Last year, Mississippi State medical sociologist Lynne Cossman and medical geographer Ronald Cossman released a detailed report spotlighting clusters of "healthy" and "unhealthy" places throughout the United States.
Now, the research team at the university's Social Science Research Center is seeking to discover whether those locales--including many in Mississippi--correlate with the medical prescription of drugs for chronic diseases. If successful, the two will have developed a powerful new tool for identifying national pockets of illness.
The Cossmans will use prescription drug data drawn from 75 percent of all U.S. retail pharmacies. Funded by the U.S. Office of Rural Health Policy, the yearlong effort seeks to determine whether prescription drug data can generate reliable and valid information about disease and death rates at the county level.

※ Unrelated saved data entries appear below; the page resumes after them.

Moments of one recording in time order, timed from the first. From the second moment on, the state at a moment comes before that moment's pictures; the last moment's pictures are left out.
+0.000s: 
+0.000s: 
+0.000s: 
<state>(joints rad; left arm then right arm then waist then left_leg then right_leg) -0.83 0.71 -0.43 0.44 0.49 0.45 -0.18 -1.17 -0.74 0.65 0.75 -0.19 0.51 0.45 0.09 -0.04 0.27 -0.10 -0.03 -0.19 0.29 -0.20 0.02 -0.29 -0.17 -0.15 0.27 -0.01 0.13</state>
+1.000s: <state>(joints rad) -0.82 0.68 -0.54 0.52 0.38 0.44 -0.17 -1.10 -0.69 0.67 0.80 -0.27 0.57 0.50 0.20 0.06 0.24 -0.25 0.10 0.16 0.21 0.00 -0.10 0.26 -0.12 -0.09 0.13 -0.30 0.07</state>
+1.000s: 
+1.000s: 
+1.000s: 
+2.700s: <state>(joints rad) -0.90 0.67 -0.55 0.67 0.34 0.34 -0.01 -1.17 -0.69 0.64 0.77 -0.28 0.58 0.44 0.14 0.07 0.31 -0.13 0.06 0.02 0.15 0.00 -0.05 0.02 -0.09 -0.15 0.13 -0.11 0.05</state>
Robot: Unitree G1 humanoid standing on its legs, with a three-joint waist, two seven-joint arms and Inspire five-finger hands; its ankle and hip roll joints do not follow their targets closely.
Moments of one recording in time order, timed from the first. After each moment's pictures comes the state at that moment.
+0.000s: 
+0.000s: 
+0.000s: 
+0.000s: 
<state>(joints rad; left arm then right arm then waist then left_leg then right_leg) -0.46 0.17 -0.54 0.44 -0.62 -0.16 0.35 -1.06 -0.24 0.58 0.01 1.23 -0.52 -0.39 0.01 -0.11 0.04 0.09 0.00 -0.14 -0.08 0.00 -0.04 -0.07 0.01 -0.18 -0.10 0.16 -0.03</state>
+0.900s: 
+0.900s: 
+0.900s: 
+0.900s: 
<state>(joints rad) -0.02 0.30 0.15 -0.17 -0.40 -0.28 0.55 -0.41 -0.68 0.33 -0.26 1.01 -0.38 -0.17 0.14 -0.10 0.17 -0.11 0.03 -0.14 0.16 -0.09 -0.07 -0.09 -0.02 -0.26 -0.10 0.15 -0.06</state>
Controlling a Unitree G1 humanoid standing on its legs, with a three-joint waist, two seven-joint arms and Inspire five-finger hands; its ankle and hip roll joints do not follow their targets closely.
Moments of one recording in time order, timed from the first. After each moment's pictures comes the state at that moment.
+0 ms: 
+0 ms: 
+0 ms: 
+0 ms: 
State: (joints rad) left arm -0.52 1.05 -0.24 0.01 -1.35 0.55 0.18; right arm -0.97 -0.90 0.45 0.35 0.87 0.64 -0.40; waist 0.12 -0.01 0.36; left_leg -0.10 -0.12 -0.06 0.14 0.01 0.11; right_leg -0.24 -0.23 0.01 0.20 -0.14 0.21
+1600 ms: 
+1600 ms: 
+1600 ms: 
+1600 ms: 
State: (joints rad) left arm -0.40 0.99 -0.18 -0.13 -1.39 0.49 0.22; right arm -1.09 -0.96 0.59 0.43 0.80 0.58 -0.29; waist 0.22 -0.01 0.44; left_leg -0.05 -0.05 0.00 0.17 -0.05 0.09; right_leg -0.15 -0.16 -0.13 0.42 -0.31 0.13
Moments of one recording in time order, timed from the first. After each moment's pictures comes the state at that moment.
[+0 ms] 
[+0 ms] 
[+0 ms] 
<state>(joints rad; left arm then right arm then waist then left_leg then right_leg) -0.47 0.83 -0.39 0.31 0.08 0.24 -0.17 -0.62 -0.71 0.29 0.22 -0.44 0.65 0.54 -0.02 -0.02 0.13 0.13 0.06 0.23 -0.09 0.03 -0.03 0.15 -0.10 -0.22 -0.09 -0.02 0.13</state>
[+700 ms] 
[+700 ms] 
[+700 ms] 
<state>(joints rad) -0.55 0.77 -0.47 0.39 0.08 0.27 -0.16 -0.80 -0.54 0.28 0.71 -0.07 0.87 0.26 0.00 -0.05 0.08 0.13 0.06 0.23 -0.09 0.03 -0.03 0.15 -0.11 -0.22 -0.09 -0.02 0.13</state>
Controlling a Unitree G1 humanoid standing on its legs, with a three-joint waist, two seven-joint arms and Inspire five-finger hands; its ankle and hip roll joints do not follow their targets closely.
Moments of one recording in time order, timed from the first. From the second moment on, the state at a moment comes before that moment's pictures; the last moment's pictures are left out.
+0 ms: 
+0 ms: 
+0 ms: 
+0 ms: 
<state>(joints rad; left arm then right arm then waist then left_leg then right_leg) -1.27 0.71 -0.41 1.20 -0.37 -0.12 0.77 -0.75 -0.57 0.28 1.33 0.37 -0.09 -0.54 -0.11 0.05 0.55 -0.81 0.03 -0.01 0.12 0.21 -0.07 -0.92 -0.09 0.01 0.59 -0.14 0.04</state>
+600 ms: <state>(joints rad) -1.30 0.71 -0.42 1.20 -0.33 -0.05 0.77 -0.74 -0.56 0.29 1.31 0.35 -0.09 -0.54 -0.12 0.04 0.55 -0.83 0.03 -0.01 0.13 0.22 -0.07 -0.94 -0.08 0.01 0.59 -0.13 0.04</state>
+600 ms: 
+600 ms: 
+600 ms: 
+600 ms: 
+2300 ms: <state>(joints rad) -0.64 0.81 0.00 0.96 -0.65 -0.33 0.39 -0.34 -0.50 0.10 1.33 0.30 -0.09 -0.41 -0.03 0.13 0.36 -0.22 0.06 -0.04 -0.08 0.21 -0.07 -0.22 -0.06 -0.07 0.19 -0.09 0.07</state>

"Currently, there is no existing county-level data," said Lynne Cossman. "We know there are geographic concentrations of mortality rates that persist over time, but we don't know if, or how, these relate to specific diseases."
The team's approach will test whether prescription drug data can serve as an indirect measure--or proxy--for chronic illnesses, Ronald Cossman explained. Conducted under the auspices of the SSRC's Mississippi Health Policy Research Center, the work is believed to be the first to take an explicitly geographic approach.
"We'll look at prescription drug data for the top mortality-causing diseases, as well as selected non-fatal illnesses that have disability implications," Ron Cossman said. Included will be prescription drugs related to heart disease; cerebrovascular diseases; bronchitis, asthma, and emphysema; diabetes; sinusitis and allergies; arthritis; attention deficit-hyperactivity disorder; and pain management.
In the United States, chronic diseases account for 60 cents of every dollar spent on health care. With this in mind, Lynne Cossman said understanding the geographic distribution "is one step in ensuring that resources are appropriately matched to needs."
The Cossmans and other research colleagues on the team will correlate prescription drug data with a variety of other sources, including U.S. Census data and the annual Behavioral Risk Factor Surveillance Survey of the Centers for Disease Control. In addition to identifying locations with exceptional rates, they'll seek to find if any chronic-illness commonalities exist.
With the data, they then can visually display the geographic variability of disease prevalence, comparing it with their earlier maps based on death rates. By extending their study, they also can test whether prescription drug rates are a valid predictor of death rates.
"If there is a correlation, the health care policy implications are dramatic," Lynne Cossman said. "In particular, we want to test whether locations with extraordinary prescription prevalence may share similarities in health infrastructure, socioeconomics and demographics that can explain the disparities in death rates."
By better understanding connections between location and disease, the MSU researchers said they hope to make a positive impact on the early prevention of disease.
"If chronic disease rates can be estimated, mapped and analyzed at the county level, we may identify opportunities for targeted health care interventions," Lynne Cossman said.
Added Ron Cossman: "This research is an important step in the process of understanding the fundamental role of place versus people in health outcomes prior to death."
Also participating in the study are SSRC director Arthur G. Cosby, sociologist Troy Blanchard and graduate student Wesley James of Conway, Ark., all of MSU. Others on the team include Richard Thomas of the University of Tennessee Health Science Center and Louis Pol of the University of Nebraska, Omaha.